Please note that per the Unicode Standard, Version 7.0, Chapter 3, D52, "The graphic positioning of a combining character depends on the last preceding base character, unless they are separated by a character that is neither a combining character nor either zero width joiner or zero width non-joiner."

In the table above, the position of the cedilla may be different when it applies to the dotted circle ◌̧ compared to where it appears under a "c" in "ça". In this document, the behavior will vary based on your browser's font choices for "serif" and "sans-serif", and also on your browser's text layout software.

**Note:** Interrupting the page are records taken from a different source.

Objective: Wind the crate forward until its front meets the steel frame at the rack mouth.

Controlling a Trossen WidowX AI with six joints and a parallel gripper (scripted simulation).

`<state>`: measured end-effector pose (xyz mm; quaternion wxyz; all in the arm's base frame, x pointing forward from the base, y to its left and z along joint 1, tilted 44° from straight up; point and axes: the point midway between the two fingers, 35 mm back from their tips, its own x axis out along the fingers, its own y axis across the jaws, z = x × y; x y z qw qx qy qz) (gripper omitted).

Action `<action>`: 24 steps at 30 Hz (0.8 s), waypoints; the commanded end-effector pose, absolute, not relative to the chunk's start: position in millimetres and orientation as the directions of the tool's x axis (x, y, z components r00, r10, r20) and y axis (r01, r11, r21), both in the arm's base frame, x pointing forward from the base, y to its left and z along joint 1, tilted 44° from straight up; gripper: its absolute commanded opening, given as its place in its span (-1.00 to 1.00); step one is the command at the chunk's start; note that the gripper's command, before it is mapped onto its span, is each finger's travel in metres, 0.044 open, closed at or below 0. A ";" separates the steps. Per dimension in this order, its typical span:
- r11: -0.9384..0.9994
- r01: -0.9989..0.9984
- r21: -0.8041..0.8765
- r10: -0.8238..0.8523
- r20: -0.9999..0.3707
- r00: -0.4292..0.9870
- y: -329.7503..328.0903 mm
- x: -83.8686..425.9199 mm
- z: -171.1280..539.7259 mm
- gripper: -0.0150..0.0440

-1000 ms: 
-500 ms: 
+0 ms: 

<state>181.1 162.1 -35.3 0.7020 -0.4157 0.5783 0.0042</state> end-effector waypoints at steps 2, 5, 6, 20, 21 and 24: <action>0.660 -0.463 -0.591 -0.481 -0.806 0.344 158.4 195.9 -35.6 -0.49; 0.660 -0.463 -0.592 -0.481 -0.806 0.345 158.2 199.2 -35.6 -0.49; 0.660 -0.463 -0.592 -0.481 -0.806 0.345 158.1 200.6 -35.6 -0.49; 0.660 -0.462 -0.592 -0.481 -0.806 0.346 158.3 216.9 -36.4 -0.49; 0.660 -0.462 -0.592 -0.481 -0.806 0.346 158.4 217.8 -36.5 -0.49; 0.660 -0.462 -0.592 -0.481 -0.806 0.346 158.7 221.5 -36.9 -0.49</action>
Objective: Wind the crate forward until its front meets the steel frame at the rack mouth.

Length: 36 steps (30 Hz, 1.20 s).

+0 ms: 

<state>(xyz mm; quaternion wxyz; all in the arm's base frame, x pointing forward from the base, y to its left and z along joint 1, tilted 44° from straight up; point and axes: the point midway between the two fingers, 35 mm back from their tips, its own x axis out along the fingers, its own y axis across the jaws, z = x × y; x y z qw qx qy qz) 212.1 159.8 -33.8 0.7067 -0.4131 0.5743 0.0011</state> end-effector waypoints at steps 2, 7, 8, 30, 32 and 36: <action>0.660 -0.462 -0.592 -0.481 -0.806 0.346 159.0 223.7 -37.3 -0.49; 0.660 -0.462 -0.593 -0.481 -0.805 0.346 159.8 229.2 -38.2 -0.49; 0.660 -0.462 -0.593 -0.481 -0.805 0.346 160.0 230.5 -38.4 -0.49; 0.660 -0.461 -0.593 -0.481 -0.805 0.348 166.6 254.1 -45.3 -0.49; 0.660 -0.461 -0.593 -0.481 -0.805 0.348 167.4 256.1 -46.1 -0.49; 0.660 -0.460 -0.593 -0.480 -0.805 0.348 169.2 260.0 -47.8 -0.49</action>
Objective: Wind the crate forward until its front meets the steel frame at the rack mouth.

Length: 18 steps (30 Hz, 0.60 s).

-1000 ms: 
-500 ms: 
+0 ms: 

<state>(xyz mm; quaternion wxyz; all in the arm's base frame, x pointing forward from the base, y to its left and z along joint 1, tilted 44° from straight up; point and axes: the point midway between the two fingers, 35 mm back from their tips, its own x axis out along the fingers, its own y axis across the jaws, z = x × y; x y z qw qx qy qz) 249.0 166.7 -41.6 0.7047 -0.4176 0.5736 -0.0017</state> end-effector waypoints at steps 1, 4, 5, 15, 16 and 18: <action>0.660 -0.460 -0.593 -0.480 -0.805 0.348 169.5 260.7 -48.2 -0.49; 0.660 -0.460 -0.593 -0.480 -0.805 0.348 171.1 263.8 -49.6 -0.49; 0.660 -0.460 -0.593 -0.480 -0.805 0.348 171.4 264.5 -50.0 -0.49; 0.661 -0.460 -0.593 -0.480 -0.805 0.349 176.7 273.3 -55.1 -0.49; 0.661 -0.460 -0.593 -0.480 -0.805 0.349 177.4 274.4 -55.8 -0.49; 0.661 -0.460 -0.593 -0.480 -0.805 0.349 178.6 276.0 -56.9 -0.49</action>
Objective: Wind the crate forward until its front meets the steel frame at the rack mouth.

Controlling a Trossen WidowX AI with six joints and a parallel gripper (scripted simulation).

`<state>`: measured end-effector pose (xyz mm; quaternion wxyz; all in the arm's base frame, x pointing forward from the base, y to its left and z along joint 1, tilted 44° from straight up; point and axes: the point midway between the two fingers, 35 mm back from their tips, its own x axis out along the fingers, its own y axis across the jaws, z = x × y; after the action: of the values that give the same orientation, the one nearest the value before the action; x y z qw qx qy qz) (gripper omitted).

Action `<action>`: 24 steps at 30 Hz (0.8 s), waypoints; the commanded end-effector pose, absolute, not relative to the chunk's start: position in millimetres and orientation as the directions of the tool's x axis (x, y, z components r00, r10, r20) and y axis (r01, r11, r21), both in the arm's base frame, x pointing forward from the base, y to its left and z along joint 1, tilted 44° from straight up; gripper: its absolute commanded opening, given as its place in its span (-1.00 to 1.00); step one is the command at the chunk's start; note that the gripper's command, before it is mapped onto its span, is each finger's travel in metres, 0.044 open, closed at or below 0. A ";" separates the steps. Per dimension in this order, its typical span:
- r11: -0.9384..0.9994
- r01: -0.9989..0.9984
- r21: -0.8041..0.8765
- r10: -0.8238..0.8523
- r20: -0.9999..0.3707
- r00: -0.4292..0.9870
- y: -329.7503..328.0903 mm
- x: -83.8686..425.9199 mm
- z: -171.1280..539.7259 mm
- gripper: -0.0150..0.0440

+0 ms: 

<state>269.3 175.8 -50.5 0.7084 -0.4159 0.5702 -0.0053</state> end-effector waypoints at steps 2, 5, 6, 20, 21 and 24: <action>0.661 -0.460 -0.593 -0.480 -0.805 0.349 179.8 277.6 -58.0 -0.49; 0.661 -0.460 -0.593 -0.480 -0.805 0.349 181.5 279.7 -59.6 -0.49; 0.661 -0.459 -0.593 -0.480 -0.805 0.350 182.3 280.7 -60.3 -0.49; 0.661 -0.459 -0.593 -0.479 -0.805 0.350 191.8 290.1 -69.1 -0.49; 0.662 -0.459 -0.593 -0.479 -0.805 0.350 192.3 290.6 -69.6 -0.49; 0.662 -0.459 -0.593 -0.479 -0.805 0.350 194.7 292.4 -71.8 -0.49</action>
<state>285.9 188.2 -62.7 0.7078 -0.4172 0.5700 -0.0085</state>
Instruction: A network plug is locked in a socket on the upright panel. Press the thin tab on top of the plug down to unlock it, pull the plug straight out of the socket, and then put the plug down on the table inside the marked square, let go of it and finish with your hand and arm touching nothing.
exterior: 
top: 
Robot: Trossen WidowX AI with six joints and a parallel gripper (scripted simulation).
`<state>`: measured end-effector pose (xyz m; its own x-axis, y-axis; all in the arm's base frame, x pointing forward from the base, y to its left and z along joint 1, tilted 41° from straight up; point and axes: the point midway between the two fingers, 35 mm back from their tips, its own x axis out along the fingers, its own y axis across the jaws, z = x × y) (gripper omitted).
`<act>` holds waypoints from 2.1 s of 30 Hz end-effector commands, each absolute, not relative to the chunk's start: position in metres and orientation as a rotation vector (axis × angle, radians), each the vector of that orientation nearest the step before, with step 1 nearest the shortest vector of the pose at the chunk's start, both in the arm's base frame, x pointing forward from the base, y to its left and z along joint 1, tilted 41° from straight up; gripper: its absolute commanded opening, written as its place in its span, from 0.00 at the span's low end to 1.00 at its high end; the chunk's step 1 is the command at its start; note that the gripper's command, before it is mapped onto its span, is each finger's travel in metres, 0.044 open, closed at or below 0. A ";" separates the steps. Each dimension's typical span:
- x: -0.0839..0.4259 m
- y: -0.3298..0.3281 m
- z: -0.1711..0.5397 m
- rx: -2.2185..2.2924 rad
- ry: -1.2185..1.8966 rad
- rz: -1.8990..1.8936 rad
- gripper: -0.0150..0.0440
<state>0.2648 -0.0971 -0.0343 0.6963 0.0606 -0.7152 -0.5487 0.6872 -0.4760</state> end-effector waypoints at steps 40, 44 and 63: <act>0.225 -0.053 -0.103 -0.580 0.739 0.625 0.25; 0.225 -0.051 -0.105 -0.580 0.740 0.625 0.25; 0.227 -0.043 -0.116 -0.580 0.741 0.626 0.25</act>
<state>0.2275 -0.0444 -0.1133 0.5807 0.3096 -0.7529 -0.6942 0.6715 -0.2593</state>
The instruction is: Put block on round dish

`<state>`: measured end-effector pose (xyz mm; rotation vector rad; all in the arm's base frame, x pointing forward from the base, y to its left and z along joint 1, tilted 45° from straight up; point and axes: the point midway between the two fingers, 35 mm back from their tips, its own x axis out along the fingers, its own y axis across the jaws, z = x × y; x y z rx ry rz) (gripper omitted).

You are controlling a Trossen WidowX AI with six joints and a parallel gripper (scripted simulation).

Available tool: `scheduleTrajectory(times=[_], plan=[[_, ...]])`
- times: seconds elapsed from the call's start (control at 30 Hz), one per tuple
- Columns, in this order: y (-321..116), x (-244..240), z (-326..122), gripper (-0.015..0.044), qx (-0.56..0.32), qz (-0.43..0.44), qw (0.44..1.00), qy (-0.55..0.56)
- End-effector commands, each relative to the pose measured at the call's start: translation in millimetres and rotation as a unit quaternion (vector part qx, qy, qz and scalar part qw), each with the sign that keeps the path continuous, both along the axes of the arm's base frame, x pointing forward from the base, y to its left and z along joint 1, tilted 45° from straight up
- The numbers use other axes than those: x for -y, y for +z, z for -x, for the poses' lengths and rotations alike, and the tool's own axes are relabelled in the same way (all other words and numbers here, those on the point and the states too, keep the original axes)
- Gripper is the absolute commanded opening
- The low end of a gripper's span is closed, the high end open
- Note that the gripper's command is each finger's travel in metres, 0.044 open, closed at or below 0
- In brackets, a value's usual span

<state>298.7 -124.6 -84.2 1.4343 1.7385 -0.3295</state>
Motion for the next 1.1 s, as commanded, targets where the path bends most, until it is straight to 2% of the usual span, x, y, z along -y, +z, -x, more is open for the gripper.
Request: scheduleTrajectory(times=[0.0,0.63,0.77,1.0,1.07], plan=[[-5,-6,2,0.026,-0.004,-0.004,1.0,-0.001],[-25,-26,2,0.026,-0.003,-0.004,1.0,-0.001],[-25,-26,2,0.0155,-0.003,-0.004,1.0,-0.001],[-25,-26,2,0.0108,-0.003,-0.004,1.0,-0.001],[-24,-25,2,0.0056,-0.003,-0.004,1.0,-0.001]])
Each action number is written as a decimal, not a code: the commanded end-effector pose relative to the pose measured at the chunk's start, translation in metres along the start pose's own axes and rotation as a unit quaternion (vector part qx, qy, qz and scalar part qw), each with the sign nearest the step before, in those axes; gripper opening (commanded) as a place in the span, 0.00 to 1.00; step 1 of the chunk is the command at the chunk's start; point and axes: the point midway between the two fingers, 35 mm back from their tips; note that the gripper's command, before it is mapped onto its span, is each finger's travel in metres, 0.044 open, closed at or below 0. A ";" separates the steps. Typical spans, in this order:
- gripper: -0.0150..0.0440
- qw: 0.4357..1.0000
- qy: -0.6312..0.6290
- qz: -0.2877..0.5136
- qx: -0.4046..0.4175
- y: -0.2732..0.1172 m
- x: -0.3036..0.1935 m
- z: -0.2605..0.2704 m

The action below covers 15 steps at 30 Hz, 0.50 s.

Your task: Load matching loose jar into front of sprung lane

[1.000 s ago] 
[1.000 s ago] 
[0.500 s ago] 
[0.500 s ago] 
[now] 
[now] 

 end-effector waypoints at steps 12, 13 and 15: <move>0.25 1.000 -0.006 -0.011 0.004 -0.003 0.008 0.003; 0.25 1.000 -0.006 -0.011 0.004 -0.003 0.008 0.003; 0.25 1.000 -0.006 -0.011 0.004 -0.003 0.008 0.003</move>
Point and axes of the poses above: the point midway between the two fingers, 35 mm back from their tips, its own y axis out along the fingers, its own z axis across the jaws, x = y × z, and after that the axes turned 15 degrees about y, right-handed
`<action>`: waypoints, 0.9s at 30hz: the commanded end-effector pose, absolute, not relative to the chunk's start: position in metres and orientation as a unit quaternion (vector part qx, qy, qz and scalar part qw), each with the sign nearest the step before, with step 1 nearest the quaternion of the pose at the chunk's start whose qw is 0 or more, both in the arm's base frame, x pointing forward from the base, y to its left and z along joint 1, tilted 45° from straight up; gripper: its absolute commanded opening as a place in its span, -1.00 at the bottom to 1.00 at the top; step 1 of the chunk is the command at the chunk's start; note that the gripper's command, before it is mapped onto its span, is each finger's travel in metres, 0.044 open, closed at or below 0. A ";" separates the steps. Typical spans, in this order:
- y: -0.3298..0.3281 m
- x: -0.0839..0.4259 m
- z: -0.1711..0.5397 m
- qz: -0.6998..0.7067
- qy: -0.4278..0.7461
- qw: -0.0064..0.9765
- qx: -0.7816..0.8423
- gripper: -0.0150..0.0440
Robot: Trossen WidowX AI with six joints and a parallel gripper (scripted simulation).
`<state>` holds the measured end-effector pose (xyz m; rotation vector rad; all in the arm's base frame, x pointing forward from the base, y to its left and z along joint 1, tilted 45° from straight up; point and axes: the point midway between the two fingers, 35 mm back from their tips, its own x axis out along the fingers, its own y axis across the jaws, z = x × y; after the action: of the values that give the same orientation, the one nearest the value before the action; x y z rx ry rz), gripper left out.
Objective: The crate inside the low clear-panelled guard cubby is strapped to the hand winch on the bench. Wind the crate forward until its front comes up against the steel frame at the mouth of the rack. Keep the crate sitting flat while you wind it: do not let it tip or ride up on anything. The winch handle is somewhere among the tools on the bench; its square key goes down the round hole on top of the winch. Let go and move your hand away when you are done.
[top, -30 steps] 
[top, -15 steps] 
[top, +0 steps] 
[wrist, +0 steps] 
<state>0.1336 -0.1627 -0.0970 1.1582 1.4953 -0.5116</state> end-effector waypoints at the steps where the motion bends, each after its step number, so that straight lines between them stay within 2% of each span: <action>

The slash overlay character does not seem to be positioned properly when applied to the dotted circle or the digit zero. I tried multiple fonts and multiple base characters and all combinations produced similar results.

Notes

In the ANSEL encoding, combining characters precede the character they modify. In Unicode, combining characters follow the character they modify.